Saved data entries
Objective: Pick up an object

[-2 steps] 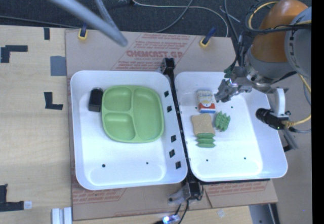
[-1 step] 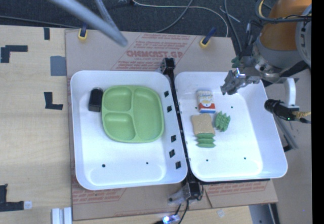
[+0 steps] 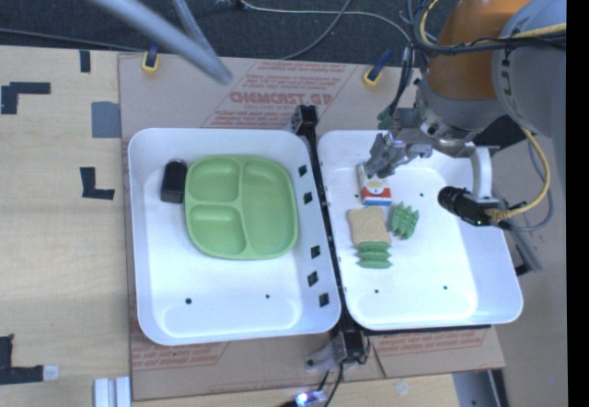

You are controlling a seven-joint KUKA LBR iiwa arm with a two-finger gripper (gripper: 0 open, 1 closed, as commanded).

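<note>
You had the gripper point(image 3: 381, 166) down in the right shallow white plastic bin point(image 3: 460, 304), fingers a little apart, pointing down-left; nothing seen between them. Just below the tips sat the small red, white and blue box point(image 3: 374, 194), probably the target since it was nearest. Past it lay the tan bread-like slice point(image 3: 367, 226), with ridged green toy pieces point(image 3: 402, 220) beside and under. Far left of the fingers, the green divided plastic tray point(image 3: 241, 206) and small black block point(image 3: 173, 181) filled the other bin, well clear of the approach
</note>
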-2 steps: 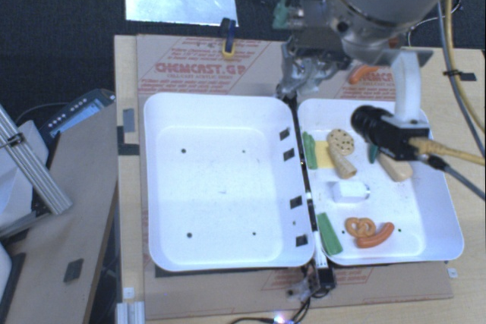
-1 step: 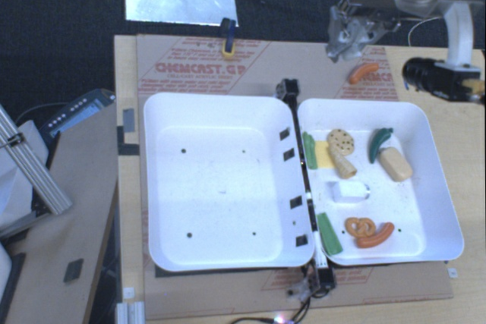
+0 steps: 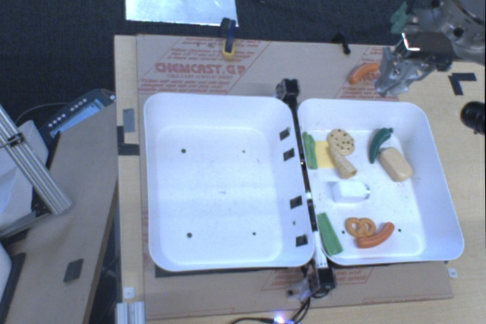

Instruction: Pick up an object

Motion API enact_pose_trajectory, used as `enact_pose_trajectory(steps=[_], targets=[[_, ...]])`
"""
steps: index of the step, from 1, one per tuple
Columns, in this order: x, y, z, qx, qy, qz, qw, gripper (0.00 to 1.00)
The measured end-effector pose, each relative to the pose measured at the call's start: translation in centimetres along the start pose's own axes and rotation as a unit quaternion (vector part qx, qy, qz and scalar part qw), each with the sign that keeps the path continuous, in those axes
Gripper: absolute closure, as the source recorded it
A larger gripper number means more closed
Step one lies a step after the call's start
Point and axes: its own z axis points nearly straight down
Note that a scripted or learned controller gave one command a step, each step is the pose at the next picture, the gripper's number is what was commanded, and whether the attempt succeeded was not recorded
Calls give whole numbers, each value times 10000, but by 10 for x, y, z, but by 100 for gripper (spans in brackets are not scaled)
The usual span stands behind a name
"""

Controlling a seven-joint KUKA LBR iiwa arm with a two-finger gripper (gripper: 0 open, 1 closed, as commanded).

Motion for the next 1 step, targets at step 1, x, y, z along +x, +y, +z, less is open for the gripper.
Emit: enact_pose_trajectory(steps=[1], targets=[[50, -29, 90, 33, 9, -74, 10000, 100]])
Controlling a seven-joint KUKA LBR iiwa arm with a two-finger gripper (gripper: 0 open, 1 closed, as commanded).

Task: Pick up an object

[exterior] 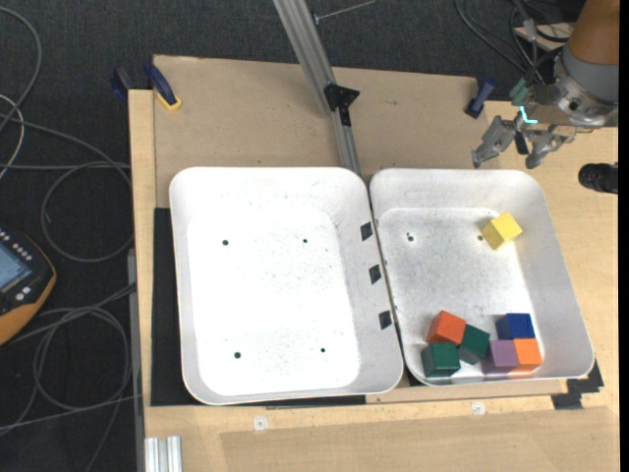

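Approaching: gripper [511, 146] hovers spread apart, holding nothing, over the right bin's [556, 264] far rim. Yellow cube [502, 230] sits just below it in the view, alone. Next: descend and close around it.

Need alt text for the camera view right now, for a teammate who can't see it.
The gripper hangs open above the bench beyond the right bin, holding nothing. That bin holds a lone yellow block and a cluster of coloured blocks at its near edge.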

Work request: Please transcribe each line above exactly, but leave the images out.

Task answer:
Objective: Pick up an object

[-2 steps] 
[-1 step] 
[+0 steps] 

You are controlling a seven-joint KUKA LBR iiwa arm with a two-finger gripper (gripper: 0 open, 1 closed, as commanded).

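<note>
You had the gripper point(image 3: 381, 166) down in the right shallow white plastic bin point(image 3: 460, 304), fingers a little apart, pointing down-left; nothing seen between them. Just below the tips sat the small red, white and blue box point(image 3: 374, 194), probably the target since it was nearest. Past it lay the tan bread-like slice point(image 3: 367, 226), with ridged green toy pieces point(image 3: 402, 220) beside and under. Far left of the fingers, the green divided plastic tray point(image 3: 241, 206) and small black block point(image 3: 173, 181) filled the other bin, well clear of the approach
</note>
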-2 steps: 
-1 step: 
+0 steps: 

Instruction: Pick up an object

Motion API enact_pose_trajectory, used as `enact_pose_trajectory(steps=[_], targets=[[_, ...]])`
"""
steps: index of the step, from 1, one per tuple
Columns, in this order: x, y, z, qx, qy, qz, qw, gripper (0.00 to 1.00)
The measured end-effector pose, each relative to the pose measured at the call's start: translation in centimetres along the start pose's own axes and rotation as a unit quaternion (vector part qx, qy, qz and scalar part qw), each with the sign that keeps the path continuous, in those axes
Gripper: absolute closure, as the source recorded it
A larger gripper number means more closed
Step one lies a step after the call's start
Point and axes: its own z axis points nearly straight down
Note that a scripted or learned controller gave one command a step, each step is the pose at the next picture, the gripper's number is what was commanded, and whether the attempt succeeded was not recorded
Calls give whole numbers, each value times 10000, but by 10 for x, y, z, but by 100 for gripper (spans in brackets are not scaled)
The usual span stands behind a name
"""

Controlling a seven-joint KUKA LBR iiwa arm with a two-finger gripper (gripper: 0 open, 1 closed, as commanded).

Motion for the next 1 step, targets at step 1, x, y, z along +x, +y, +z, less is open for the gripper.
Emit: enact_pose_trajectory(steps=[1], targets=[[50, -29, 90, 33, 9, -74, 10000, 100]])
Controlling a seven-joint KUKA LBR iiwa arm with a two-finger gripper (gripper: 0 open, 1 closed, as commanded).

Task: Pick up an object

[exterior] 

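Approaching: gripper [511, 146] hovers spread apart, holding nothing, over the right bin's [556, 264] far rim. Yellow cube [502, 230] sits just below it in the view, alone. Next: descend and close around it.

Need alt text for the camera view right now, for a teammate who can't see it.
The gripper hangs open above the bench beyond the right bin, holding nothing. That bin holds a lone yellow block and a cluster of coloured blocks at its near edge.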

That finishes the output for this exercise.